# West Glacier Park



## Rail Freak (Aug 12, 2010)

Thinking about doing an Amtrak trip to West Glacier. Any suggestions on hotel/motels there?


----------



## Acela150 (Aug 13, 2010)

Izzak Walton Inn! You get off at Essex and there is a shuttle that will take you to the Inn. Great staff! Great little restaurant there! Even a nice little gift shop! They have Jammer tours that take you throughout the park that last all day with a lunch stop included. They have a nice front porch with a swing. Nice little helper base there. There's a decent size front yard. So if you wanna take pictures or videos plenty of space! The EB is a big deal in the morning and evening. It's a great place to stay! No cell phone reception just a pay phone. No TV's or Phone's in rooms. Nice rooms though! If I can I'll stay there again! There is nothing around the area though. There's a nice area of ski trails around and a cabeese or cabooses yard across a bridge where the staff live. But it's neat to check out.
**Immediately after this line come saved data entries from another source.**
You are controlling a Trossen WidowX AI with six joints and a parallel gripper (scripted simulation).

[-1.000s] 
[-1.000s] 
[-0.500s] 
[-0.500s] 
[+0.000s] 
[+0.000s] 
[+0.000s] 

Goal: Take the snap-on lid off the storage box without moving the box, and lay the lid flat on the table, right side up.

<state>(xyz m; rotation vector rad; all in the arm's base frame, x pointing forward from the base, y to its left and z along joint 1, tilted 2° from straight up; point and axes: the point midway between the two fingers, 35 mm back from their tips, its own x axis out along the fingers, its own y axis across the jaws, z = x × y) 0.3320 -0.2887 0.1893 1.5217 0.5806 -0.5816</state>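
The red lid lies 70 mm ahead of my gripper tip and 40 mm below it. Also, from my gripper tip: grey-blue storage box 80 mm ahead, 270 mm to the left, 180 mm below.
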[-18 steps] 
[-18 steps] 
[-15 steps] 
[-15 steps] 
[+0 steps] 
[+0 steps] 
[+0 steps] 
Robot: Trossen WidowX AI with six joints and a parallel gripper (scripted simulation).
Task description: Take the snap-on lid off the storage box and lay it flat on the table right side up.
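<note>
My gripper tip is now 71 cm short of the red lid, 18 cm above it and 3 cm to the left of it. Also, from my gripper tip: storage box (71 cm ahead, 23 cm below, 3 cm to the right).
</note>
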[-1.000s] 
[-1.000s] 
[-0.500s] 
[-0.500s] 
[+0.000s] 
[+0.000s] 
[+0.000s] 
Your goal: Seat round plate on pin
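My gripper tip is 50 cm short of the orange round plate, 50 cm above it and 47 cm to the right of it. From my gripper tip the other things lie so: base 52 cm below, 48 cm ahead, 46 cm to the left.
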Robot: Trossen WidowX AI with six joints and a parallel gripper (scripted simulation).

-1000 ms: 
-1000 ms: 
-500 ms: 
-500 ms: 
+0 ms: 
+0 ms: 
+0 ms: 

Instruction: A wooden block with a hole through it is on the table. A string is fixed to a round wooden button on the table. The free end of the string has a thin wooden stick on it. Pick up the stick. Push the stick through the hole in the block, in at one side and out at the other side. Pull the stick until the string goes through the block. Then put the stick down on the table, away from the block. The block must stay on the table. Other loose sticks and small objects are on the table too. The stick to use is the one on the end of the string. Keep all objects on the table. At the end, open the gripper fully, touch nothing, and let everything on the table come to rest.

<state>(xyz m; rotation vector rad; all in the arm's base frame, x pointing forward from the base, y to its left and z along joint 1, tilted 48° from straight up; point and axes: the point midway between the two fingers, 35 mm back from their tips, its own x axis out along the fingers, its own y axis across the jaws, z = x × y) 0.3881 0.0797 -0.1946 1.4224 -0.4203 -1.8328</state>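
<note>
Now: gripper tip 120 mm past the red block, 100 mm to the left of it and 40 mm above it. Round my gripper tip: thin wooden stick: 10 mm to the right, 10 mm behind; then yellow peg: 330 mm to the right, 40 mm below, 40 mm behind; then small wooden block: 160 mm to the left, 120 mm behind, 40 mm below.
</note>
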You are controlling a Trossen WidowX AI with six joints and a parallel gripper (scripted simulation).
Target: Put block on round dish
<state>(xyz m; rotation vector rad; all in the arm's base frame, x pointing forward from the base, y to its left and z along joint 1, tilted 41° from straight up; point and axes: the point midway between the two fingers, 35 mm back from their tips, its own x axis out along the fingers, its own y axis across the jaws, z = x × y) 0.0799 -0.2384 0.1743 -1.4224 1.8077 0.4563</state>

That's my opinion!

Good Luck!

Steve


----------



## Rail Freak (Aug 13, 2010)

Acela150 said:


> Izzak Walton Inn! You get off at Essex and there is a shuttle that will take you to the Inn. Great staff! Great little restaurant there! Even a nice little gift shop! They have Jammer tours that take you throughout the park that last all day with a lunch stop included. They have a nice front porch with a swing. Nice little helper base there. There's a decent size front yard. So if you wanna take pictures or videos plenty of space! The EB is a big deal in the morning and evening. It's a great place to stay! No cell phone reception just a pay phone. No TV's or Phone's in rooms. Nice rooms though! If I can I'll stay there again! There is nothing around the area though. There's a nice area of ski trails around and a cabeese or cabooses yard across a bridge where the staff live. But it's neat to check out. That's my opinion!
> 
> Good Luck!
> 
> Steve



which would you choose a) Issak Walton Inn b) Whitefish c) East Glacier Lodge


----------



## darien-l (Aug 17, 2010)

Rail Freak said:


> which would you choose a) Issak Walton Inn b) Whitefish c) East Glacier Lodge


I'm going to make a suggestion that isn't on the list -- Lake McDonald Lodge. It's very easy to get to: just let them know you'll need an Amtrak shuttle when you reserve your hotel, and they will pick you up at the West Glacier train station. One of the big benefits of staying at Lake McDonald Lodge is that it's right on the free NPS shuttle route, making it a breeze to get to most places in the park. If you plan to stay for a few days, I highly recommend this option: you'll stay right in the park and will get to explore it at your own leisure.


----------